:: Work instructions ::
Nothing in the records below should be altered when they are retyped.

:: Records to use ::
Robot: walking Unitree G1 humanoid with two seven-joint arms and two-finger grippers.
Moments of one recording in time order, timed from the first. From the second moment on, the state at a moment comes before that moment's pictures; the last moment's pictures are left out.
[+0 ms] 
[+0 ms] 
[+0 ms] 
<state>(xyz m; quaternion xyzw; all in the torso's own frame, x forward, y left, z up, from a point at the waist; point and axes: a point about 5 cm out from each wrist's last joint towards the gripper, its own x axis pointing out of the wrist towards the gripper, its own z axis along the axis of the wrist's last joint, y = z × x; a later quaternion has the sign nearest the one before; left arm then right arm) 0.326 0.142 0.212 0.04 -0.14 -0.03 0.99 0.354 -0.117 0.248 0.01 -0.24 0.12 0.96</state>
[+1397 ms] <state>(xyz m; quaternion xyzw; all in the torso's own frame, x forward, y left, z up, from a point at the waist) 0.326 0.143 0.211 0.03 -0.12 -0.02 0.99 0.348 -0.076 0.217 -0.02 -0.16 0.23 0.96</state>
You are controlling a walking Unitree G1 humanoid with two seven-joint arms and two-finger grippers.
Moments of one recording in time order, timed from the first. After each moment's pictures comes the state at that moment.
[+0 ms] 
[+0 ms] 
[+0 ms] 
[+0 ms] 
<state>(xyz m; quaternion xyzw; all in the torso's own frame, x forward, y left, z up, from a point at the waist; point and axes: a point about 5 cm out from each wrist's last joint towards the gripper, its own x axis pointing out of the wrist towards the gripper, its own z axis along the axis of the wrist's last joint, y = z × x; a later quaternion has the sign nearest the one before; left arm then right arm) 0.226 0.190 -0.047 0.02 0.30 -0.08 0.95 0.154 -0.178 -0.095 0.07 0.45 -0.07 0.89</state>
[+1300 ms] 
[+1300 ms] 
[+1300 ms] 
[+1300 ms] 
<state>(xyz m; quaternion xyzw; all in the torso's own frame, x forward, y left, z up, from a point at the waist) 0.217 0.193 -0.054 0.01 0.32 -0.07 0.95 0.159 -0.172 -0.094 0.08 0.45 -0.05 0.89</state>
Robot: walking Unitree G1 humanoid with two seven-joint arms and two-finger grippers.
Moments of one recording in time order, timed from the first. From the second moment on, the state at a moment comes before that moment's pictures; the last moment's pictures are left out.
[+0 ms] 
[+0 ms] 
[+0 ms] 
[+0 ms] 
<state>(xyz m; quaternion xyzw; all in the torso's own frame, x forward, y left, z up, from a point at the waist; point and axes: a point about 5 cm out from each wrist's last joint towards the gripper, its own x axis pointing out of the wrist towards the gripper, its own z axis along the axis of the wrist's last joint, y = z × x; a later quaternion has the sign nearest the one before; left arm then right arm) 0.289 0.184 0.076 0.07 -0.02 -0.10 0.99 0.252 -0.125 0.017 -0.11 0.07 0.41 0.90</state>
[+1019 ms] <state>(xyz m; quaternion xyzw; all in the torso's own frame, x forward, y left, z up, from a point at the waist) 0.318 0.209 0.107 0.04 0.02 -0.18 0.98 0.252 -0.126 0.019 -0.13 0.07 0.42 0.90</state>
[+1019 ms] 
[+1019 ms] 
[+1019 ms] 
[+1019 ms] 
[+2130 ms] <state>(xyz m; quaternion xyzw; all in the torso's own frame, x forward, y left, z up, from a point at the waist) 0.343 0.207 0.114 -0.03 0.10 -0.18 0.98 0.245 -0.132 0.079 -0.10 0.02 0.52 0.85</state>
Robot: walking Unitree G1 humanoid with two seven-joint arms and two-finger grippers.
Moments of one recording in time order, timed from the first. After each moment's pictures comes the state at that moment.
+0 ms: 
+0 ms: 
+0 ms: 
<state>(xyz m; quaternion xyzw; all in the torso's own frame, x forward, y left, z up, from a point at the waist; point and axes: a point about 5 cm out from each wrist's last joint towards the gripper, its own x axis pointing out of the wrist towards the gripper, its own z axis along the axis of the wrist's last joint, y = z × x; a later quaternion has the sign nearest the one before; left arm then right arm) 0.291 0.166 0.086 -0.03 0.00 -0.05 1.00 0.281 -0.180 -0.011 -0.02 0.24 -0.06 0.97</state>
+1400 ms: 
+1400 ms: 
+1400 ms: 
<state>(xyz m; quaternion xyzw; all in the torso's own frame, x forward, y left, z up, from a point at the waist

:: Reply to the exercise ::
Robot: walking Unitree G1 humanoid with two seven-joint arms and two-finger grippers.
Moments of one recording in time order, timed from the first. From the second moment on, the state at a moment comes before that moment's pictures; the last moment's pictures are left out.
[+0 ms] 
[+0 ms] 
[+0 ms] 
<state>(xyz m; quaternion xyzw; all in the torso's own frame, x forward, y left, z up, from a point at the waist; point and axes: a point about 5 cm out from each wrist's last joint towards the gripper, its own x axis pointing out of the wrist towards the gripper, its own z axis along the axis of the wrist's last joint, y = z × x; a later quaternion has the sign nearest the one before; left arm then right arm) 0.326 0.142 0.212 0.04 -0.14 -0.03 0.99 0.354 -0.117 0.248 0.01 -0.24 0.12 0.96</state>
[+1397 ms] <state>(xyz m; quaternion xyzw; all in the torso's own frame, x forward, y left, z up, from a point at the waist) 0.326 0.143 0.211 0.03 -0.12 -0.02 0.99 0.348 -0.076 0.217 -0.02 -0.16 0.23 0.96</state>
You are controlling a walking Unitree G1 humanoid with two seven-joint arms and two-finger grippers.
Moments of one recording in time order, timed from the first. After each moment's pictures comes the state at that moment.
[+0 ms] 
[+0 ms] 
[+0 ms] 
[+0 ms] 
<state>(xyz m; quaternion xyzw; all in the torso's own frame, x forward, y left, z up, from a point at the waist; point and axes: a point about 5 cm out from each wrist's last joint towards the gripper, its own x axis pointing out of the wrist towards the gripper, its own z axis along the axis of the wrist's last joint, y = z × x; a later quaternion has the sign nearest the one before; left arm then right arm) 0.226 0.190 -0.047 0.02 0.30 -0.08 0.95 0.154 -0.178 -0.095 0.07 0.45 -0.07 0.89</state>
[+1300 ms] 
[+1300 ms] 
[+1300 ms] 
[+1300 ms] 
<state>(xyz m; quaternion xyzw; all in the torso's own frame, x forward, y left, z up, from a point at the waist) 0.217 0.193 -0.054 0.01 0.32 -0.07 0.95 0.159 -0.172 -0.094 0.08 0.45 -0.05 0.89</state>
Robot: walking Unitree G1 humanoid with two seven-joint arms and two-finger grippers.
Moments of one recording in time order, timed from the first. From the second moment on, the state at a moment comes before that moment's pictures; the last moment's pictures are left out.
[+0 ms] 
[+0 ms] 
[+0 ms] 
[+0 ms] 
<state>(xyz m; quaternion xyzw; all in the torso's own frame, x forward, y left, z up, from a point at the waist; point and axes: a point about 5 cm out from each wrist's last joint towards the gripper, its own x axis pointing out of the wrist towards the gripper, its own z axis along the axis of the wrist's last joint, y = z × x; a later quaternion has the sign nearest the one before; left arm then right arm) 0.289 0.184 0.076 0.07 -0.02 -0.10 0.99 0.252 -0.125 0.017 -0.11 0.07 0.41 0.90</state>
[+1019 ms] <state>(xyz m; quaternion xyzw; all in the torso's own frame, x forward, y left, z up, from a point at the waist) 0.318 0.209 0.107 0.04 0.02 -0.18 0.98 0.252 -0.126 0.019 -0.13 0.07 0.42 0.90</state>
[+1019 ms] 
[+1019 ms] 
[+1019 ms] 
[+1019 ms] 
[+2130 ms] <state>(xyz m; quaternion xyzw; all in the torso's own frame, x forward, y left, z up, from a point at the waist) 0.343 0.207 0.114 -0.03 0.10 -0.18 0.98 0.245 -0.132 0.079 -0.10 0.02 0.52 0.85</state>
Robot: walking Unitree G1 humanoid with two seven-joint arms and two-finger grippers.
Moments of one recording in time order, timed from the first. After each moment's pictures comes the state at that moment.
+0 ms: 
+0 ms: 
+0 ms: 
<state>(xyz m; quaternion xyzw; all in the torso's own frame, x forward, y left, z up, from a point at the waist; point and axes: a point about 5 cm out from each wrist's last joint towards the gripper, its own x axis pointing out of the wrist towards the gripper, its own z axis along the axis of the wrist's last joint, y = z × x; a later quaternion has the sign nearest the one before; left arm then right arm) 0.291 0.166 0.086 -0.03 0.00 -0.05 1.00 0.281 -0.180 -0.011 -0.02 0.24 -0.06 0.97</state>
+1400 ms: 
+1400 ms: 
+1400 ms: 
<state>(xyz m; quaternion xyzw; all in the torso's own frame, x forward, y left, z up, from a point at the waist

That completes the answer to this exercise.